_Exercise prompt_
From the line containing "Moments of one" to the last line of the data, both included, transcribe each line exactly, leaving out pictures and adding nothing.

_Available data_
┏━━

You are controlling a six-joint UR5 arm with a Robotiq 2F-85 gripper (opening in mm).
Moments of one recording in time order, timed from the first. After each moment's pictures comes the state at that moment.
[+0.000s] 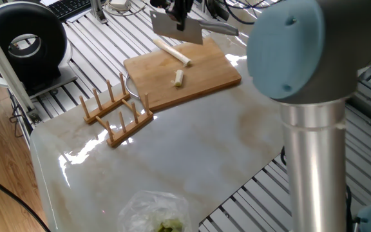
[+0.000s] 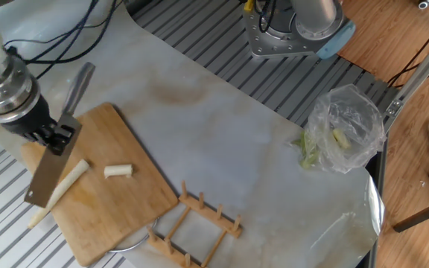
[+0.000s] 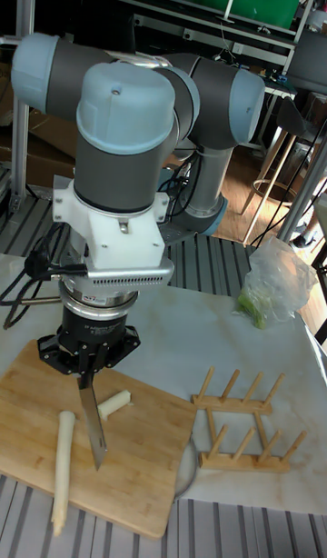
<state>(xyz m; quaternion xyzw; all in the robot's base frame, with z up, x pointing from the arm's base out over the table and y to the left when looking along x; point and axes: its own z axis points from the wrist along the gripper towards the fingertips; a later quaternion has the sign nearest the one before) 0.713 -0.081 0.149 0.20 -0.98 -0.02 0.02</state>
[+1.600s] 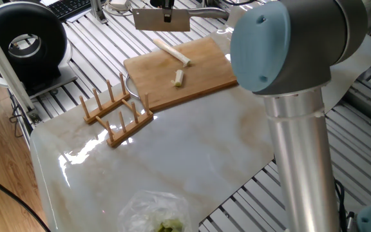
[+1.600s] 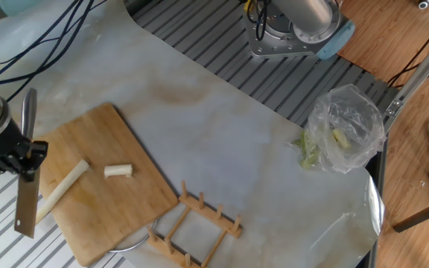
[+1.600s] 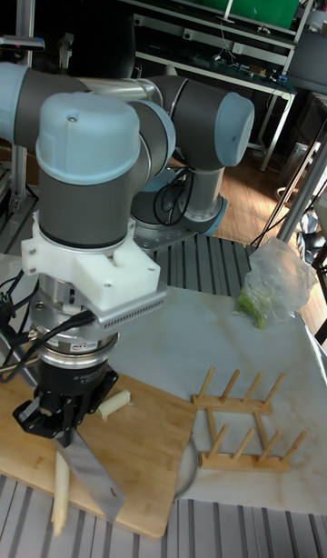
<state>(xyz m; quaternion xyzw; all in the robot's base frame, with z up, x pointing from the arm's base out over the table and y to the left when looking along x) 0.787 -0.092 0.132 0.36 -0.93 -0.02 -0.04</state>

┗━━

_Reply to the task_
Moments of one recording in time order, timed from the first. After each moment's pictures comes the state at that moment.
[+0.000s] 
[+0.000s] 
[+0.000s] 
<state>(xyz m; quaternion xyzw; all in the robot's base frame, with z up, x pointing from the arm's base out over the table and y to the left when looking along x; point and axes: its own z axis points from the wrist along the gripper towards the fingertips; a later quaternion has the sign nearest the one before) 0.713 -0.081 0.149 0.20 -0.98 -0.02 0.02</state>
[+1.600s] 
[+1.600s] 
[+1.600s] 
<state>(xyz m; quaternion xyzw; all in the robot's base frame, with z up, x pointing from the arm's base out over the table and y to the left when looking along x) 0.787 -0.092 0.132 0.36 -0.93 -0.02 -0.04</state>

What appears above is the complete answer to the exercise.